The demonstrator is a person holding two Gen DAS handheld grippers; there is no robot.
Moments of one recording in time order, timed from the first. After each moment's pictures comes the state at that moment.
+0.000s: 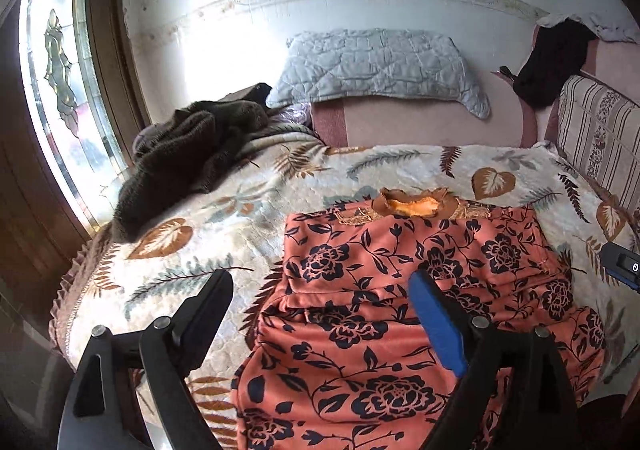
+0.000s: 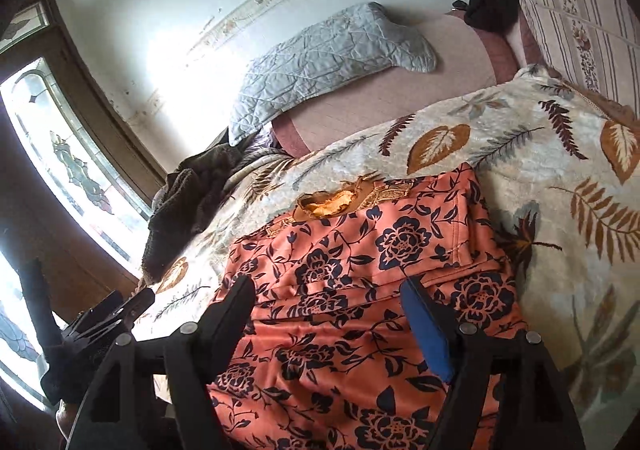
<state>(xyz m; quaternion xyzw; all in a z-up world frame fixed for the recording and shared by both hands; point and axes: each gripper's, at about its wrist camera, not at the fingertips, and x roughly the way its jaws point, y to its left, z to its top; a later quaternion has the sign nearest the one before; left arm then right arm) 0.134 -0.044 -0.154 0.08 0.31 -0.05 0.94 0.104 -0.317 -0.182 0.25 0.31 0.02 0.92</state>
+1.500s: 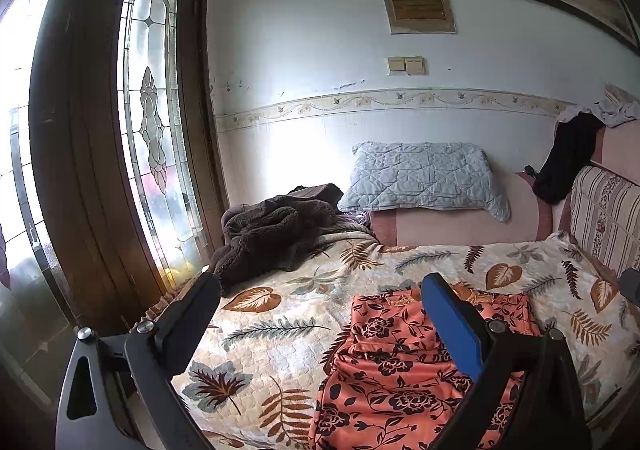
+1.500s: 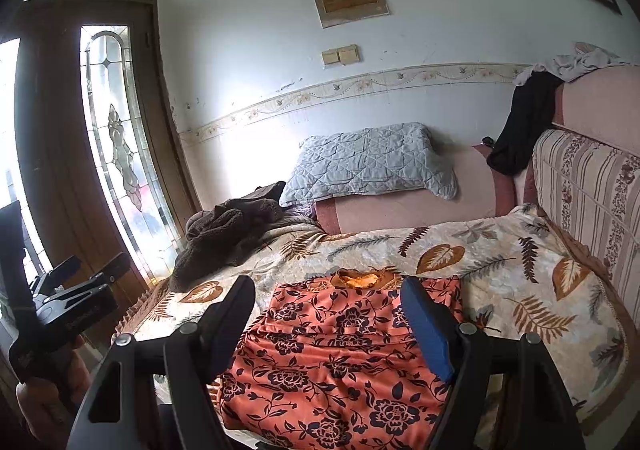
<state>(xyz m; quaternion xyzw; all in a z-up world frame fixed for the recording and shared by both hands) -0.011 0.011 -0.019 0.05 0.16 0.03 0.99 -0.041 -0.223 -0.026 0.11 0.19 0.01 0.98</state>
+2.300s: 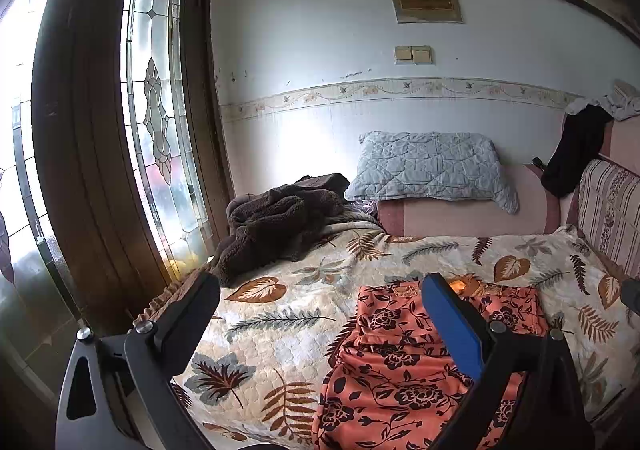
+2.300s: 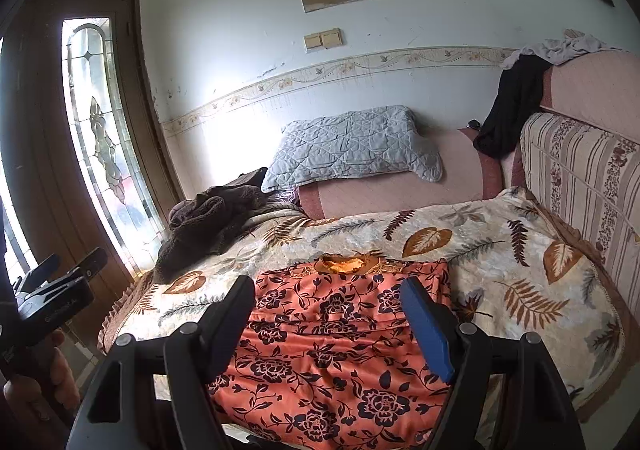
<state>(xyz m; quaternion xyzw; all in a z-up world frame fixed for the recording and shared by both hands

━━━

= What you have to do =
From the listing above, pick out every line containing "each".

= Response =
Moments of one recording in time order, timed from the first. After each moment's pictures comes the state at that moment.
<state>(xyz m; quaternion xyzw; all in a z-up world frame fixed for the recording and shared by both hands; point and axes: each gripper's, at about its wrist camera, not at the fingertips, and x roughly the way its jaws point, y to its left, z to its top; a later quaternion has the sign nearest the one before; left arm then right arm) 0.134 -0.044 -0.154 0.08 0.31 -0.05 0.94 0.104 -0.317 -0.182 0.25 0.31 0.02 0.92</state>

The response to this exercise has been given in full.